I had to share a room with my brother before and I have to tell you that as a girl, that can be very horrible. So I mastered early rising and it stuck to me because if you want to get to the toilet without your brother barging in on you, you have to wake up early and shower and get dressed.

My brother is older and can be very immature sometimes. You might think that because he's older, he's a bit more mature and decent and he'd even take care of me but no, I'm blessed with a brother that doesn't know how to define maturity.

Unlike me, his room is very scattered and if mom and dad leaves the house, he scatters everywhere and throws large parties and he dates. That part he can't keep a secret from me. He's a polar opposite of me and I hate that he doesn't even know that I'm not extroverted or have this sanguine nature of his.

I'm a different person and I guess he's beginning to understand that slowly. Ever since he turned 19, I guess adulthood is beginning to step in especially since he had been rejected admission into college twice and when he finally got accepted, my parents weren't as happy as we both were.

My parents can be like that. If you fail on the first try, then the second doesn't matter whether you succeed or not. That's why I'm trying to succeed in my studies especially this trying year.

Senior year. I dreaded those two words cause I know that this is the year that most teenagers actually look forward to but I don't.

Apart from the fact that I'm an introvert and I don't have friends because I think almost all my school mates are not trustworthy, this year is awful because it's when my school decides to do that social year.

A period when you would have to pick someone who would say something about you either positive or negative.
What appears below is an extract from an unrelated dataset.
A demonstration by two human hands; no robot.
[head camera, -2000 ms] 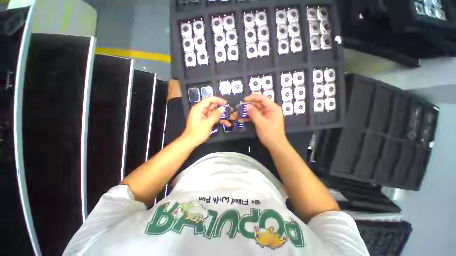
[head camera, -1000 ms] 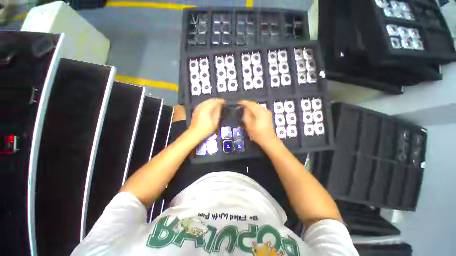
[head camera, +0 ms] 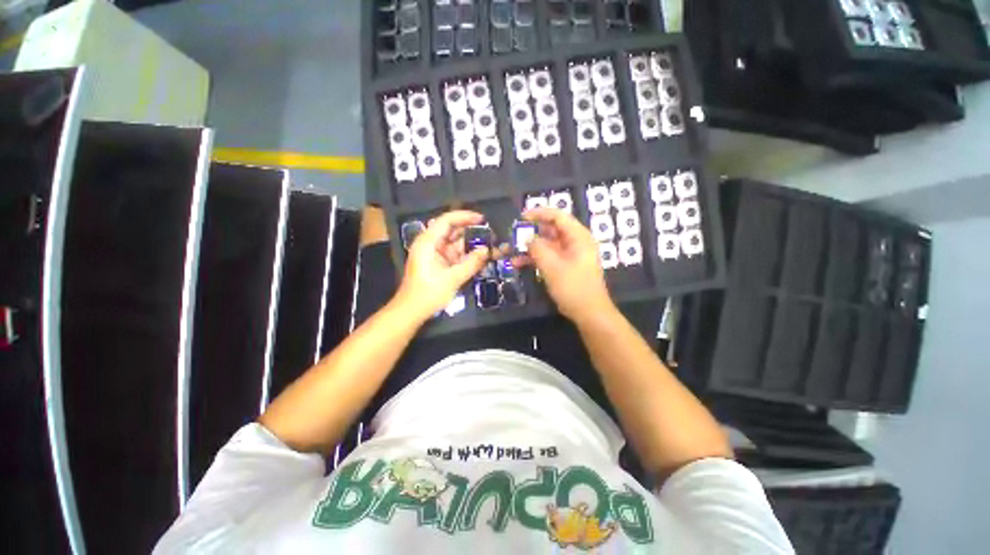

Someone that you have to get close to. And I don't have anyone like that.

The only people I once considered as my best friends left me cause I think I did what I always do to people, bore them out. I always wait for that moment.
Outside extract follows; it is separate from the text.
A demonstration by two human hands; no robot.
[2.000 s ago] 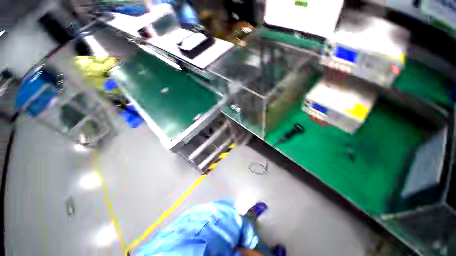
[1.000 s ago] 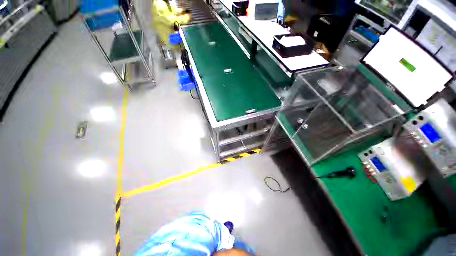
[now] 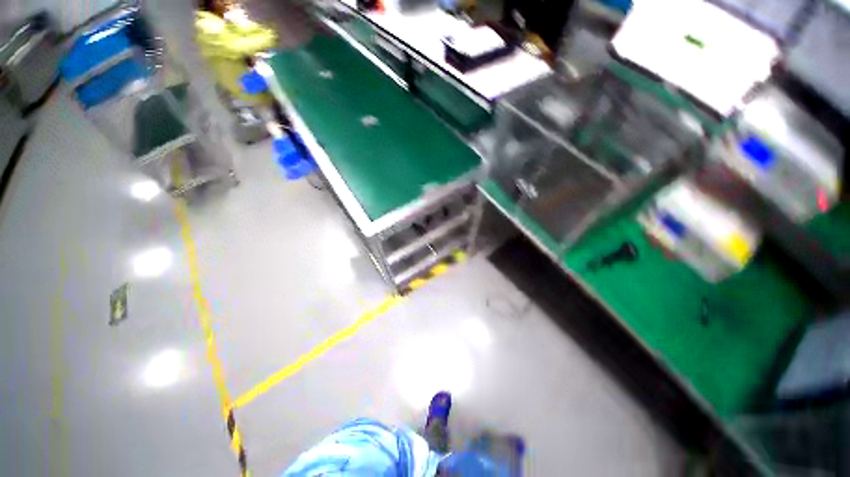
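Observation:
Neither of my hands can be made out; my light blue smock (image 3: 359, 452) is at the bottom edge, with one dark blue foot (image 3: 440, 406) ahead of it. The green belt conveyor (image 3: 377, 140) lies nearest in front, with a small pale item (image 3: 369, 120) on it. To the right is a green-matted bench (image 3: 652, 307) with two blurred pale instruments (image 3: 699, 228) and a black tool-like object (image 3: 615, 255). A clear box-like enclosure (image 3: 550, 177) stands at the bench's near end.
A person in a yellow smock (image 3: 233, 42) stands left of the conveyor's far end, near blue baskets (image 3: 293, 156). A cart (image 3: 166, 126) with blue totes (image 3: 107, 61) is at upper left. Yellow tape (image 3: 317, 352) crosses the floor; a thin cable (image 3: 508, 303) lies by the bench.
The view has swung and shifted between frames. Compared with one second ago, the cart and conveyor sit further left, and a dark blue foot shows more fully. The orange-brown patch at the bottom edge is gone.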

The moment when everyone would get tired of my troubles and leave me. It's sad but it's true. I think the only person that can still tolerate me at this point, surprisingly, is my brother. He does that in his own annoying and weird way. He'd have been my best friend if I was into keeping friends and if he could relate when I talk to him.

Although, I think he understands a little because he's the only person that has recommended that I see a therapist which you would agree with me is a waste of time because I hate when people ask me the question: who are you?

This is because there is no answer to that question yet. Who a person is, is mostly dependent on the environment one finds him/herself.

I scramble out of bed and for once in my life, I wish I could crawl back in. I hate today to the point that I woke up late. I should be happy. Today is that day that I usually count as my social day. The first day of school.

A new dawn, a new beginning. Today is the first day of school after the holidays, the day that many people would talk to me and recognize that I exist. They would surely say hi to me today. Not that I crave any attention but it feels good to be noticed once in a while even if it's just for a day.

I usually like today except for the fact that it's senior year and that comes with drama. It comes with a lot of decisions to make.

I'm about to get up when my door is opened without caution and you don't need to guess who it is that would scare and frighten me this morning, it's my brother.